Pregnancy and lactation
Vinblastine is contraindicated for use in pregnancy. If necessary, the use of lactation should stop breastfeeding.
When applying for women of childbearing age are recommended to use reliable methods of contraception.
IN experimental studies installed teratogenic effects of vinblastine.
Cautions
Be wary vinblastine in patients with chicken pox (incl. recently transferred or after contact with sick), Herpes Zoster, other acute infectious diseases, gout, nefrolitiazom (incl. history). In patients with impaired liver function, elevated the risk of toxic effects of vinblastine.
To apply caution in the face of treatment drugs, oppressive izofermenta CYP3A activity.

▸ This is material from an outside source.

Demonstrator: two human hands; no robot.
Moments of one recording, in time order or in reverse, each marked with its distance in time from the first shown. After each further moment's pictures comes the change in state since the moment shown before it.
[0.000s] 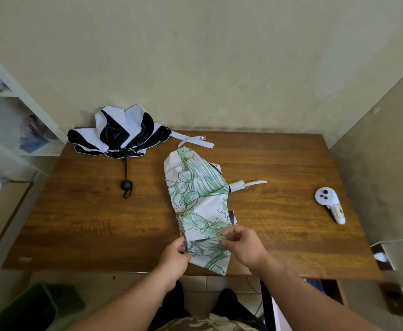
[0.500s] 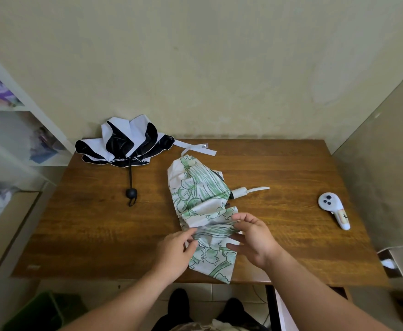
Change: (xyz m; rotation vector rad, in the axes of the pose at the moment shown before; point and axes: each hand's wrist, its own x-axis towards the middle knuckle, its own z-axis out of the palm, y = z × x) left_hand -0.007 0.033 -0.030 0.650 0.102 0.497; right_hand 0.001 -0.047 -0.013 0.541 -0.029 0.143
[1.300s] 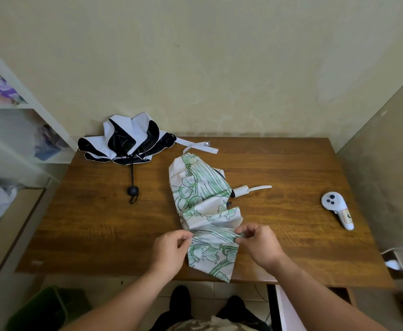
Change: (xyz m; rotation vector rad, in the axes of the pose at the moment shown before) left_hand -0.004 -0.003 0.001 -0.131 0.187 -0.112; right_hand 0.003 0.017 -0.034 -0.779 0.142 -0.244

Maximum depression of blood (primarily the reduction in the number of leukocytes in peripheral blood) achieved through 5-10 days after discontinuation of vinblastine. Normalization of the number of cells in the peripheral blood is a 7-14 days. Development of thrombocytopenia (less 200 000/l) most likely in patients, receiving prior anti-tumor or radiation therapy. Normalization of the number of platelets is celebrated, usually, a few days after the lifting of vinblastine.
The risk of radiation in the application of vinblastine in patients with elevated kahexiei and ulcerous lesions of skin, Therefore, patients with the above States to appoint does not recommend. In patients with metastases in bone marrow marked falls in the number of leukocytes and platelets was observed after the application of vinblastine in medium doses. In these cases, the continued application of vinblastine not shown.
During therapy should monitor activity transaminaz liver and LDH, levels of bilirubin and uric acid concentrations in blood plasma.
During treatment is not recommended vaccination of patients and their families.
Vnutriobolocherne introduction of vinblastine may cause fatal. In case of accidental contact with eyes may arise a strong inflammation.
Drug Interactions
Together with the application activity inhibitors izofermenta CYP3A may earlier emergence and/or exacerbation of severity of the side effects of vinblastine.
Together with the application of vinblastine may reduce concentration fenitoina plasma and decrease its anticonvulsant activity, apparently, by reducing the absorption of, improve the speed of metabolism and elimination of fenitoina.
While the application of vinblastine in high doses with interferon alfa-n1 possible severe mielodeprescia.